Varnishing the blank proved to be a challenge at first. Rather than make a varnish tank I tried to cheat and brush on the varnish. That proved to be a disaster. The first varnish I tried would not dry either. I had to strip all the sections and completely start over again. I built my own dip tank and went by the directions I originally should have. I also switched to Helmsman Spar by Minwax. The result was great. Three coats and a lot of elbow grease sanding between coats, compounding and polishing and they are ready to be wrapped. The fitting and lapping of the ferrules is also something I am glad I spent weeks reading about before attempting. It is looking beautiful and should be ready for the final coats of varnish on the wraps next week. It will hard to wait a week for the finish to cure before casting it.


----------



## Backwater (Dec 14, 2014)

BlackMantis, it's looking good and it appears that your rod has a decent taper to it and a stout butt.  You need that throwing larger flies.

This was a 2 handed 9wt custom made that I field tested for a couple of years.  It had a little too much flex in the butt than I cared for.  It was designed for small tarpon, but I would never use for that.  Sent it back to the builder about 6 yrs ago.  Had some fun dock light fishing with it though.   





I had a Southbend Bamboo that was beautiful (circa 1942), but it was in such pristine condition, that I did fish it in the salt and mainly kept it as a collectors item.  But in the downsizing of my fishing/fly fishing stuff, I sold it on ebay and it brought in some good dough.

One rod that I had that I would buy again and re-do was a 6wt - 3 piece Montague Sunbeam.  That rod had a nice medium action (in todays standards) with a heavier butt section for lifting, fighting big fish and throwing larger flies.  You can buy them cheap enough since they were a production Japanese built rod in the 40's and 50's to compete against the US built bamboos.  Again, I sold mine but if I knew how to re-build rods or build rods, I would have kept it and modernize it.  I'm hoping to learn to build fly rods in the near future so I might pick up one on ebay for a project 6wt bamboo.


----------



## kamakuras (Feb 23, 2012)

Took the rod out this weekend and it casts great! I really am pleased with the action and strength of the rod although I didn't catch anything due to the weekend boat traffic in the river up here. My only regret was using color protector on the wraps. I did three coats on the silk then varnished. They were not sealed I guess and have a "tiger stripe" look where some of the color protector penetrated the thread. There is a brand specifically made for silk I may try or just varnish the silk directly and get the transparent look.
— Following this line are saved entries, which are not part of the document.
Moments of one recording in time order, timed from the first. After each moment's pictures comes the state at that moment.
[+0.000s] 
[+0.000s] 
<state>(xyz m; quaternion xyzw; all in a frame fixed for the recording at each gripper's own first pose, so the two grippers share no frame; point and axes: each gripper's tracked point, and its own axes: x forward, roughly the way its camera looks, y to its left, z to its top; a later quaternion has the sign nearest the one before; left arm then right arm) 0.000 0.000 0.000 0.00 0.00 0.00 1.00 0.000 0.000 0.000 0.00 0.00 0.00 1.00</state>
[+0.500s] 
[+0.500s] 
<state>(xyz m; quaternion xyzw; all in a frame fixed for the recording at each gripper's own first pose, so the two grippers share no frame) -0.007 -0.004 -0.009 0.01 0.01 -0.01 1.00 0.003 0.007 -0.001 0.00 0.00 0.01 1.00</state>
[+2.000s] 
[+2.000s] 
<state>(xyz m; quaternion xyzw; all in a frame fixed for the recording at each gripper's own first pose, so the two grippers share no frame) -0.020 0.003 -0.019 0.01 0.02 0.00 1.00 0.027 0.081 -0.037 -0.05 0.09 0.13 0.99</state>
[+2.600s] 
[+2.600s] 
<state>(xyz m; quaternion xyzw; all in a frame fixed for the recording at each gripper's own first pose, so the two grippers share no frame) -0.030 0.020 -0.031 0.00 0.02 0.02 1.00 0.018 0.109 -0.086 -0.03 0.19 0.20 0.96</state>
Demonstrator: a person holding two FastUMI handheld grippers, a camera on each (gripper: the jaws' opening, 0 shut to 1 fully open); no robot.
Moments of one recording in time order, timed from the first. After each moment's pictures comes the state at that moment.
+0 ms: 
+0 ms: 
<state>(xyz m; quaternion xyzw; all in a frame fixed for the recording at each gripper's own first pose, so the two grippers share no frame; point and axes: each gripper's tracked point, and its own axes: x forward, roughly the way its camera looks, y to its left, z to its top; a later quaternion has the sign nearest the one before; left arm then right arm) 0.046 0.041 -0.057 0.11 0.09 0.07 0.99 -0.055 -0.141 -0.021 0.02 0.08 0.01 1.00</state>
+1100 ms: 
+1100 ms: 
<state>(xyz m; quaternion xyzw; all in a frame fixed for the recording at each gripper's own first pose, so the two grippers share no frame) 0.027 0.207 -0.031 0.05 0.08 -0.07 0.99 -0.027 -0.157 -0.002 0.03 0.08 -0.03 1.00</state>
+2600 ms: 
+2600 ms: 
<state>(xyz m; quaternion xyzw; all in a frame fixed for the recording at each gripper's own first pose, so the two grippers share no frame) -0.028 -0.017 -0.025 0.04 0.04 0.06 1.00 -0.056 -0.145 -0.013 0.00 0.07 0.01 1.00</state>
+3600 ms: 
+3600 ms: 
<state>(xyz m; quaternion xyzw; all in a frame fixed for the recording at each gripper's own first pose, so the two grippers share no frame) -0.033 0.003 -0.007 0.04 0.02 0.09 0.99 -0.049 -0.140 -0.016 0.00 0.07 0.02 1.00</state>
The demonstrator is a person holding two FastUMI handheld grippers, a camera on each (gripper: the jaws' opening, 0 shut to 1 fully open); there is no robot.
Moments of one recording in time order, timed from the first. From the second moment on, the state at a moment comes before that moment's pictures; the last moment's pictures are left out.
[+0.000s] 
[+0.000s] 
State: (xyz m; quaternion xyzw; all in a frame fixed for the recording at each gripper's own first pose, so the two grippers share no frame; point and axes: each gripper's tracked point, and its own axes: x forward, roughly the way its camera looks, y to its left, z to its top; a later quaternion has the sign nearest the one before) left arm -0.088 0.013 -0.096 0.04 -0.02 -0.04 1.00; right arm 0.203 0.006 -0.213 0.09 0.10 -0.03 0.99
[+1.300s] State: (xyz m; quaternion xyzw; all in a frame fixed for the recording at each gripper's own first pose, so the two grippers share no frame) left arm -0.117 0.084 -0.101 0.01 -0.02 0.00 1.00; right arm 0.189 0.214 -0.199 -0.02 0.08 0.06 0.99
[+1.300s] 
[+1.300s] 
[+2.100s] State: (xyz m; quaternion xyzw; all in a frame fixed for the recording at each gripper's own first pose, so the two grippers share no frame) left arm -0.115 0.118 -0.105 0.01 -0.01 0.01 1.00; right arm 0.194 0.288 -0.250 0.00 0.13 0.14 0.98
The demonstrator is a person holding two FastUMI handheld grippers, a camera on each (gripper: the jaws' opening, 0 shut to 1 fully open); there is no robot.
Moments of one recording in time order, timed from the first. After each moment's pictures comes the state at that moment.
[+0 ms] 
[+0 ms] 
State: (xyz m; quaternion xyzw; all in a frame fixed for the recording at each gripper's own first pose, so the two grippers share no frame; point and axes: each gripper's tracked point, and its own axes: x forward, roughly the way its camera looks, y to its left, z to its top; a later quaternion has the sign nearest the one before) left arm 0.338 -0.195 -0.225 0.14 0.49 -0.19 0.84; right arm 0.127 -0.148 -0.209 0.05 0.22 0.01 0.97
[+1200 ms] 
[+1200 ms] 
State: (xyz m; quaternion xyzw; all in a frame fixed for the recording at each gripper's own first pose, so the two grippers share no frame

I am finishing the second tip now and will just varnish the silk to see how I like it. Oh well it was a good learning experience before I start my next project of planing my own blank from scratch. Now I am going to see how it handles a redfish this weekend.


----------



## Backwater (Dec 14, 2014)

Some of the rod guys might have a better solution, but there is a possibility that the color protector and the varnish are not compatible with each other.  I have fixed issues similar to that in the pass by taking a heat gun and just barely heating it up to get that striping effect out.  Maybe you can experiment by re-creating the same thing on a thin 1/8" dow (from walmart).  Letting it set up as long as you did your rod and then taking the heat gun to it to see if that solve that effect.  Again, just heating it lightly and not making the varnish bubble. It's a common occurrence when someone uses a oil based product over a water based product (or vise versa).


----------



## kamakuras (Feb 23, 2012)

Thanks for the great suggestion. I am going to do some experimenting just like you said before I finish my next rod and see what works best.


----------